The conference attendees were all data and analytics leaders
who were keen to enhance their data strategies and were excited to share their
own experiences. But, before I go any further, I’d like to send a big thank you
to TDWI’s Mark
Peco for moderating such a splendid discussion.
The Day of the Roundtable
After initial pleasantries and introductions, the participant demographic became extremely clear. The contributors came from many industries and companies of varying sizes. In addition, many were at different stages in their analytics journey. Some had very established extract, transform, load (ETL) practices, while others were just starting to formalize their data strategies — all in all, a very diverse set of practitioners. Nevertheless, although there were acute differences between participants, they all expressed a common goal to provide data to their businesses in an efficient, reliable and repeatable manner.
Is Data Pipeline a Marketing Term?
The moderator Mark opened the roundtable discussion with his opinion on data pipelines. He stated that he thought of data pipelines as “automated processes that move data from one system to another, transforming the data along the way, until it’s ready for business consumption.” He further expanded on that general description by clarifying that he believed many data pipeline types were in use today. He drew an analogy between the varying types of real-world pipelines to validate his point. “For example,” he stated, “the Trans-Alaskan Pipeline system transports crude from the oil fields to the Valdez Marine Terminal, but it isn’t the same type of pipeline that delivers water from rural reservoirs to your house.”Overall, the attendees were in general agreement.
I chimed in with what I am seeing from a market perspective. I commented how many customers mix and match pipelines as business requirements dictate. Some customers are perfectly happy with their existing batch ETL pipelines for legacy reporting requirements, but many also use real-time data pipelines based on change data capture technology for newer analytics processes, such as fraud reporting and machine learning. I also explained how some customers prefer to use an ELT pipeline approach, especially when cloud data warehouses or lakes are the target repository. In this example, the data is extracted from the source systems in real time and delivered to the target system, with the transformation occurring in the future.
As the discussion progressed, it was evident that data pipelines are not just a marketing concept, but something that thousands of companies use every day to deliver the right data to their business users.
Is ETL Still Relevant?
Although many people use the terms “ETL” and “data pipeline” synonymously, we agreed that they are different. ETL pipelines refer to processes that extract data from one system, transform it and load it into another. ETL is usually performed in a batch mode and the target is either a database or a data warehouse.
Data pipelines, on the other hand, are a superset and refer to any set of processing elements that move data from one system to another, possibly transforming the data along the way. However, data pipelines are largely associated with streaming computation (meaning every event is handled and processed as it occurs). Additionally, data pipelines don’t have to end in loading the data into a database or a data warehouse. They can, for example, trigger further business processes or data processing on other systems.

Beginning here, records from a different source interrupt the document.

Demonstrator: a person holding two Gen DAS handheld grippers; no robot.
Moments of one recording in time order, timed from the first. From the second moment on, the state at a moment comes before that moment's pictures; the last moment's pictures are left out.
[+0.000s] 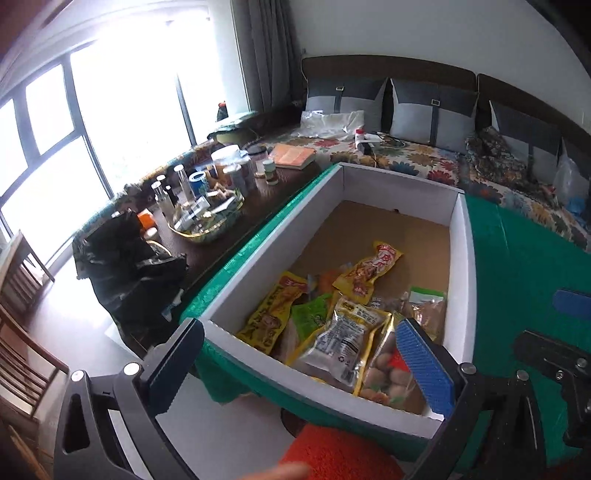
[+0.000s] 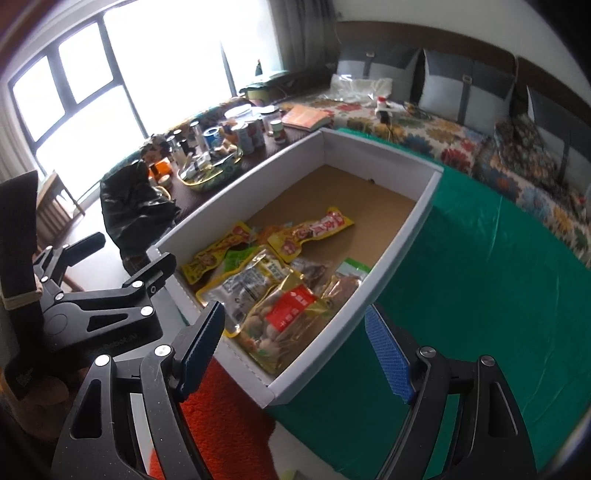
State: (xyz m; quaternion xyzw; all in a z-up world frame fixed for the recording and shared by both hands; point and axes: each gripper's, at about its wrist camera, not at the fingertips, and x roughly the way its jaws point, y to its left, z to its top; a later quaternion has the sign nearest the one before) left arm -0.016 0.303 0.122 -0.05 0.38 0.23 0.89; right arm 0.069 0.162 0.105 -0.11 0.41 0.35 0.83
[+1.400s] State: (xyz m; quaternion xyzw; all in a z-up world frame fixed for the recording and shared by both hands) left arm -0.014 0.306 0.129 -0.07 0.38 0.22 0.90; right arm 0.075 0.169 0.104 -0.12 0.42 0.33 0.84
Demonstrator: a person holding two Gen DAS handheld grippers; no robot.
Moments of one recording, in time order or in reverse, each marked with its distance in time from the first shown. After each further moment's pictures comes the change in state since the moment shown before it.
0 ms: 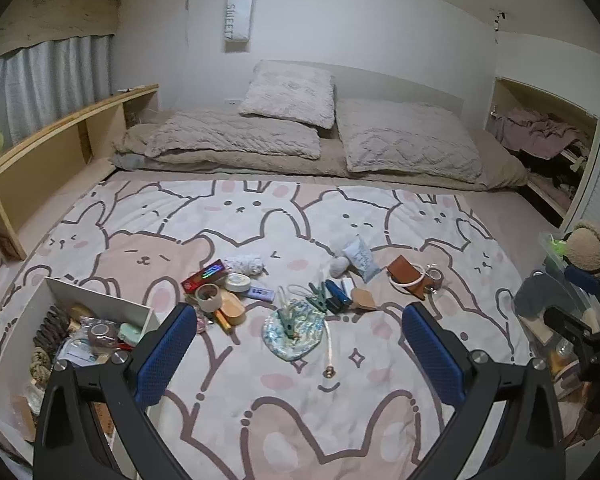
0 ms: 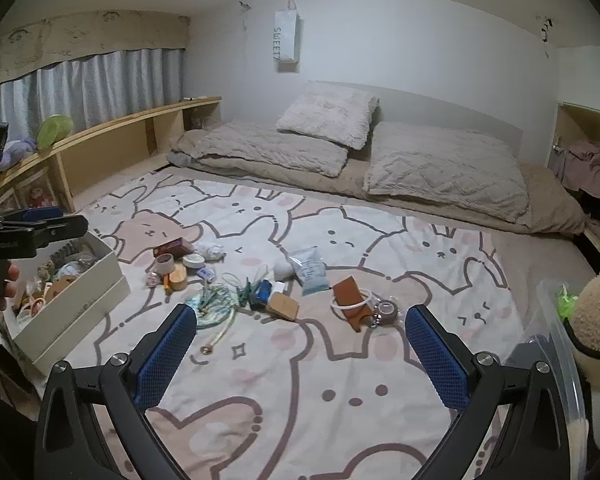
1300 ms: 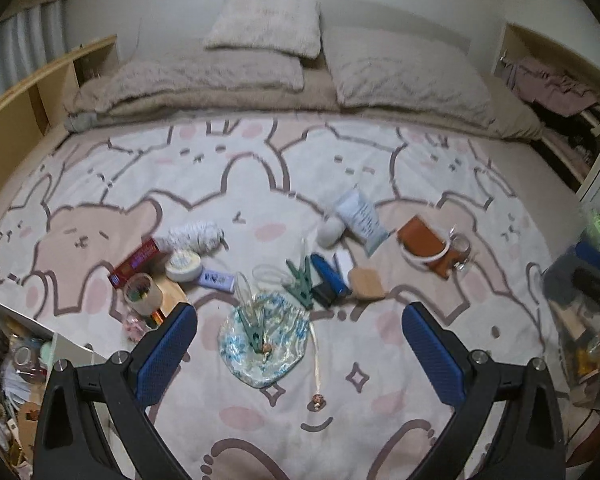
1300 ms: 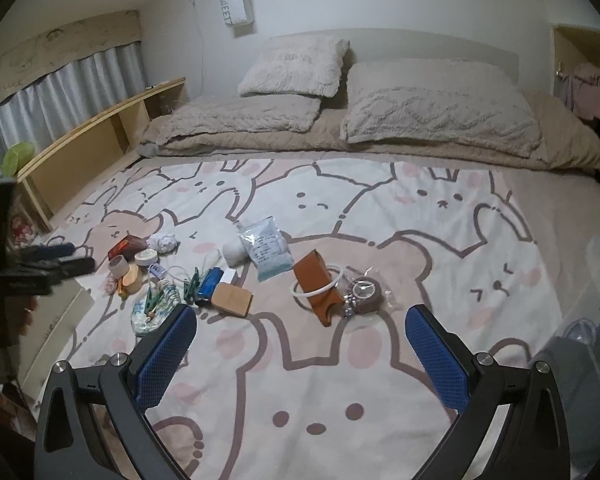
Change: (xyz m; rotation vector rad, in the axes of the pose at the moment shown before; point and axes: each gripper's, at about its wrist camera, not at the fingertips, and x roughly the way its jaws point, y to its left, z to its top) left arm 0.166 -0.025 0.007 0.038 0.236 -0.019; right arm 0.110 -0.104 -0.010 0.166 0.130 0.075
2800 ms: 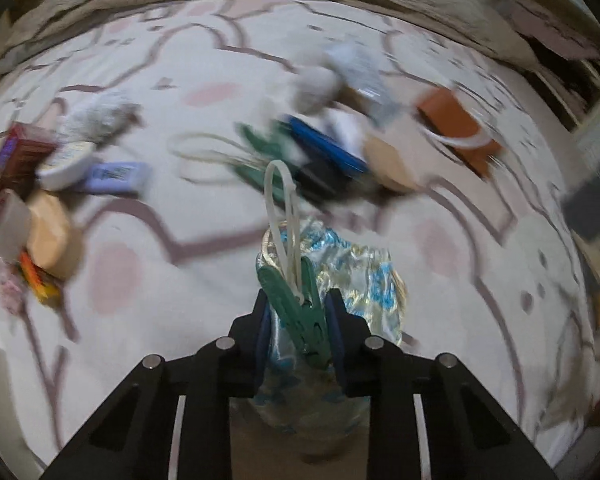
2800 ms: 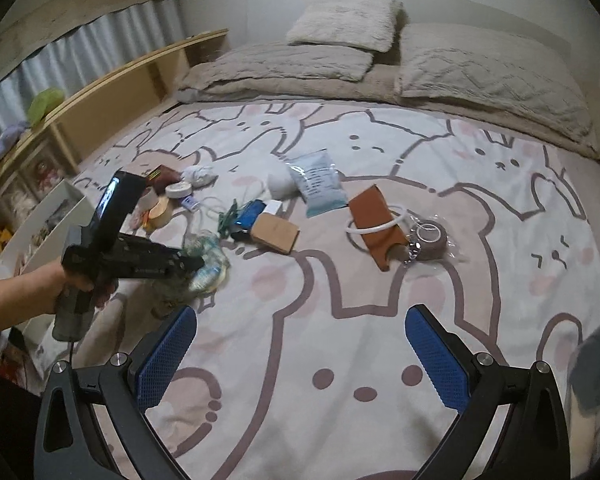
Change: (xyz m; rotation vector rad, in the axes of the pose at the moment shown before) left arm 0.133 -0.005 -0.066 0.063 0.290 -0.176; right arm 0.036 0.033 -0.045 -0.109 0.142 0.119
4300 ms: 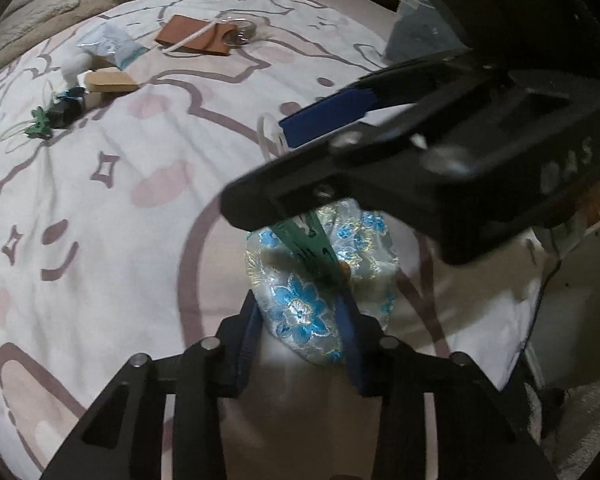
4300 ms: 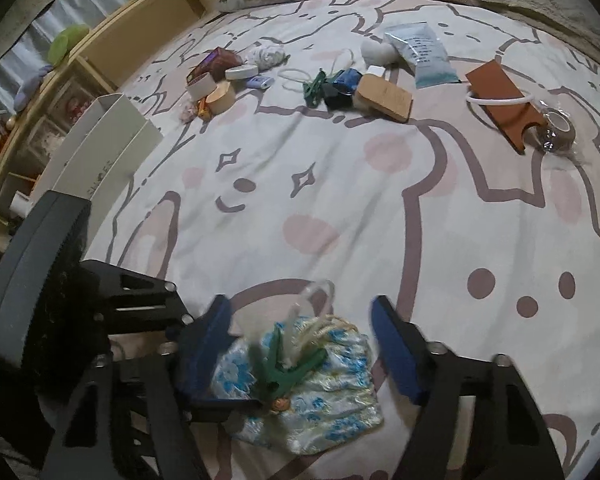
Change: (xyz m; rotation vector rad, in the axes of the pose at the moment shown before) left arm -0.037 -0.116 -0.136 0.407 0.069 -0.294; right arm 0.064 0.065 -0.053 0.002 0.334 0.207
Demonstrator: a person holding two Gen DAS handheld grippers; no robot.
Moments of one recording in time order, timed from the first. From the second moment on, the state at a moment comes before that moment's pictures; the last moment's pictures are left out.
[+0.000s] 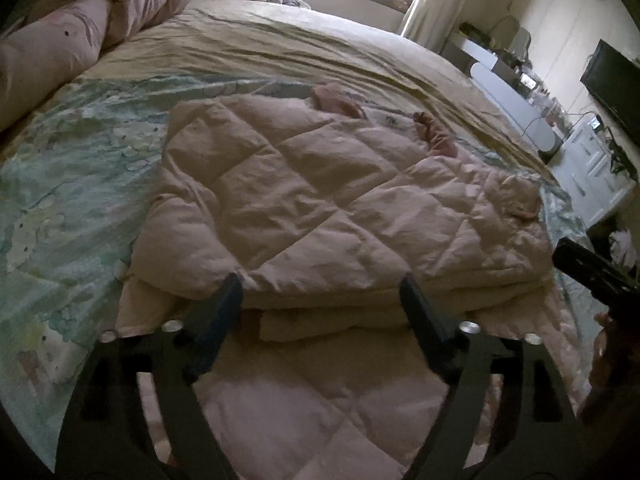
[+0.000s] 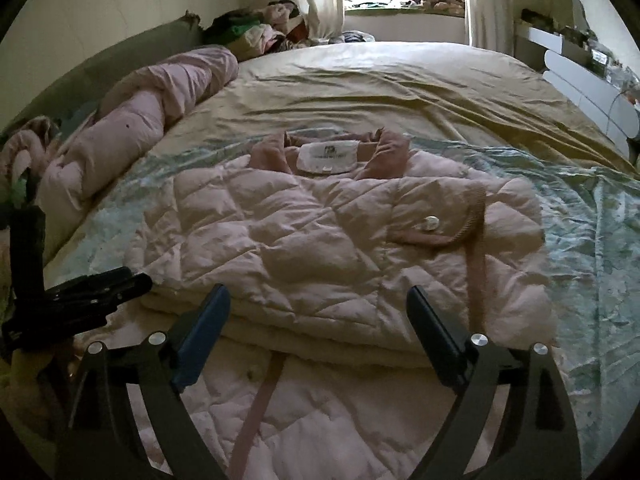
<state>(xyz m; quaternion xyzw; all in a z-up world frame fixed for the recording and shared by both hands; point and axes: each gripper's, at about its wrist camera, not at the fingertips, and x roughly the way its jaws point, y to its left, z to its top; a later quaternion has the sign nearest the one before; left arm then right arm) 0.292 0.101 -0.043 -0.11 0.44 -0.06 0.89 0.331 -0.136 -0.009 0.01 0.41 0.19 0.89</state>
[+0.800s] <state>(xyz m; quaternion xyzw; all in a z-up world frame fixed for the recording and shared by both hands) 0.248 0.089 0.014 -0.10 0.40 -0.05 0.91 0.288 -0.151 0.040 0.02 0.35 0.20 0.91</state>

The subject of the roundtable discussion then turned to “transitioning from ETL,” as mentioned in the title of the session, with many questioning whether it’s necessary to move away from ETL. My view is that you should always use the best tool for the job, and, if it’s not broken, then don’t fix it. Some participants commented that changing their traditional ETL pipelines can take weeks and mused that perhaps they should investigate alternative data delivery solutions.
By now, we had reached the session time limit and had to wrap up and began our summary. What did we learn? Well, I was reminded that, once again, one size of solution does not meet all user demands. I was also reminded that not everyone is at the same stage of their data journey, either. The key takeaway for me was that data pipelines can provide businesses the adaptability and flexibility they sorely need to deliver the right data in today’s highly dynamic environments.